"Yoga and Concentration"
as appeared in the Luxembourg Wort, September 14th 2007
For a number of years, we have witnessed a surge of Yoga spreading in all layers of society, from the most humble to the richest, and it has become quite common today to read articles and information on Yoga in the media at large of whatever inclination.
Yoga is generally presented as a concentration and stress reduction discipline through two of its most common tools: physical exercises and breath control techniques, but it would be a grave error to consider that this science, born in India several millennia ago, is confined to just those two aspects. One of the great thinkers of Yoga, the philosopher Patanjali, believed by historians to have lived between 250 BC and 400 AD and sometimes described as the founder of modern Yoga, provided in his famous Yoga Sûtras treatise the definition of yoga still valid today: “ Yoga is the cessation of mental fluctuations.” A vast program, if ever there was one, asserting the existence of a state in which the individual, no longer subject to the disturbances of his thoughts, perceives a state of happiness and tranquility. Thus, Patanjali gave the priority to what he named the “Samyama”, a group of three exercises : “Dharana”(concentration), “Dhyana” (comtemplation), and “Samadhi” (the “In-Between”).

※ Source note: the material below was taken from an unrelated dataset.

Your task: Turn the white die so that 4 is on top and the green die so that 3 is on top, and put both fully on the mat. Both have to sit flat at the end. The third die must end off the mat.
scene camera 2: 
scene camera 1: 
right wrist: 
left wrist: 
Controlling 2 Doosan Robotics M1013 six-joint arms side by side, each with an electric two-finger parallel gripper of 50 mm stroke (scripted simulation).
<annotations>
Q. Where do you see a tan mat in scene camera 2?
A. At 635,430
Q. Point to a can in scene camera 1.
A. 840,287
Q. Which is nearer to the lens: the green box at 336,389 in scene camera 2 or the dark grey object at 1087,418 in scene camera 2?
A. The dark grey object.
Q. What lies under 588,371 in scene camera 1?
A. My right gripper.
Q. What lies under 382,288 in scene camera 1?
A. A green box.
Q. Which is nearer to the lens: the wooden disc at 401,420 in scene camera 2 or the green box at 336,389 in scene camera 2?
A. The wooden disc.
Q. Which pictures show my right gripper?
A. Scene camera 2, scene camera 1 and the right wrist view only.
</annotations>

We know all too well that today’s lifestyle requires more and more concentration while producing more and more difficulties, making life a much more difficult process! What is this oft-spoken concentration? It is defined as the ability to maintain one’s thought stabilized on a defined point, the latter being an object or a concept, and to maintain one’s thought in the same direction without being distracted by all sorts of ideas unrelated to the object of concentration.

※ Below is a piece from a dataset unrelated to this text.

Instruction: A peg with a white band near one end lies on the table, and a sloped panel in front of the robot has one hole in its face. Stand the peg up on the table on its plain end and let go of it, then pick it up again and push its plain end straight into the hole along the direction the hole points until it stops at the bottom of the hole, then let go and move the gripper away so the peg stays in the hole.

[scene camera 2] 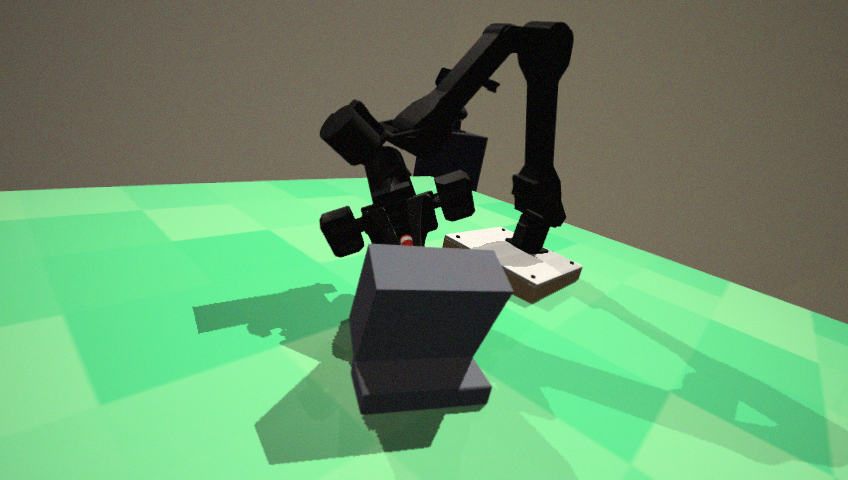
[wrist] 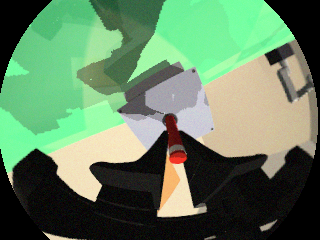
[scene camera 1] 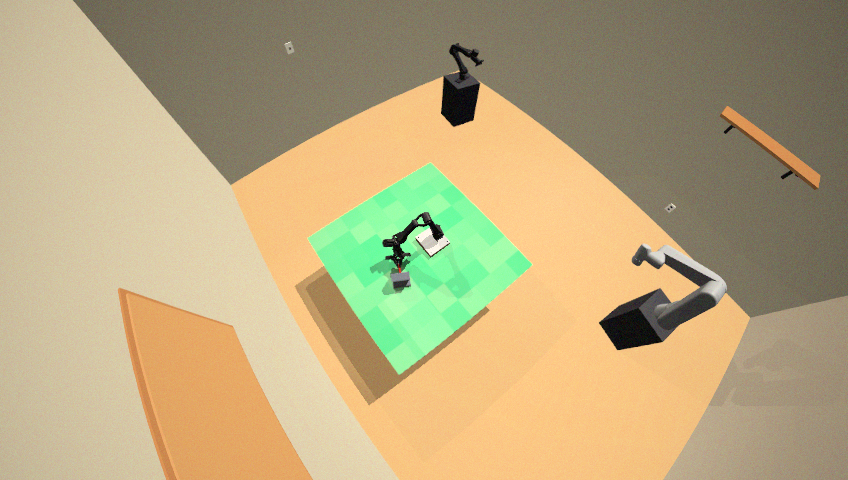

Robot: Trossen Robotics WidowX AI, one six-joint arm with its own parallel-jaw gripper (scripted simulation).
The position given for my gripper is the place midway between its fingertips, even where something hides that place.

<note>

Studies conducted both in traditional yoga schools for centuries and more recently in research centers converge on the same results: concentration reduces stress and renders one calm. While it is no longer necessary to prove today that the physical exercises of yoga relax the body, the fact that the mental exercise of concentrating relieves the pressures of thinking is slowly becoming an obvious fact.
How does it work? Yoga, which has employed these practices for centuries, has described the process very precisely. Firstly, it brings to the fore the necessity to maintain the healthiest mental life possible by abstaining from disruptive unethical behavior and also by adopting a life as close as possible to our basic needs, by avoiding the creation of conflictual situations or situations far too contradictory to the norm. Just these modifications reduce our propensity to produce dark thoughts or worry unduly to a great extent.
The rest will consist mainly in working on one’s mind. A scattered thinking generates mental fatigue. A concentrated thinking brings peace and mental efficacy. The proposed exercises use at first simple supports, such as maintaining a steady gaze on a candle flame or listening to a natural stable sound such as the sound of a stream. The next phase consists in placing one’s concentration no longer on external but on internal supports (the batting of one’s eyelids, the heart’s pulse, breathing rhythms…). Next comes a more difficult phase consisting in lying quietly while evoquing feelings, then emotions. This part already requires good training to remain silent and aware at the same time. It is important as it slowly triggers modifications in our internal response modes when facing external stimuli, which previously could bring us into a deluge of contradictory forces and unresolved conflicts. The last practical phase is basically concerned with seeing one’s thoughts unfurl while remaining a simple silent witness to the process….
Finally, yoga offers to anchor one’s thoughts on phenomena that we rarely dwell upon, such as the very nature of our life, or the real meaning of love…
Why this progression? The answer is again very simple, even if difficult to achieve. By slowly training our faculty to observe the functioning of the individual and the world, a kind of tranquil state emerges which is no longer dependent - or at least much less so - on this functioning. Yoga asserts that this state generates both a feeling of compassion for the totality of life and also a hitherto unsuspected creative energy that facilitates the resolution of many questions in our daily lives.
It would be vain to believe that this is a panacea to lead a problem-free life. Yoga provides neither a miraculous remedy, nor ideas or concepts for dreamers in search of a solution. Rather, it proposes a serious investigative method, free of beliefs and embellishments, in which the individual will differentiate between what is true and what is false and will train himself to direct his attention toward his life, his immediate environment, and the world at large with an open point of view. It is an invitation to be fully responsible and act for the greater good of the majority. Concentration finds its limit there and opens on to the other two domains of the Samyama mentioned above.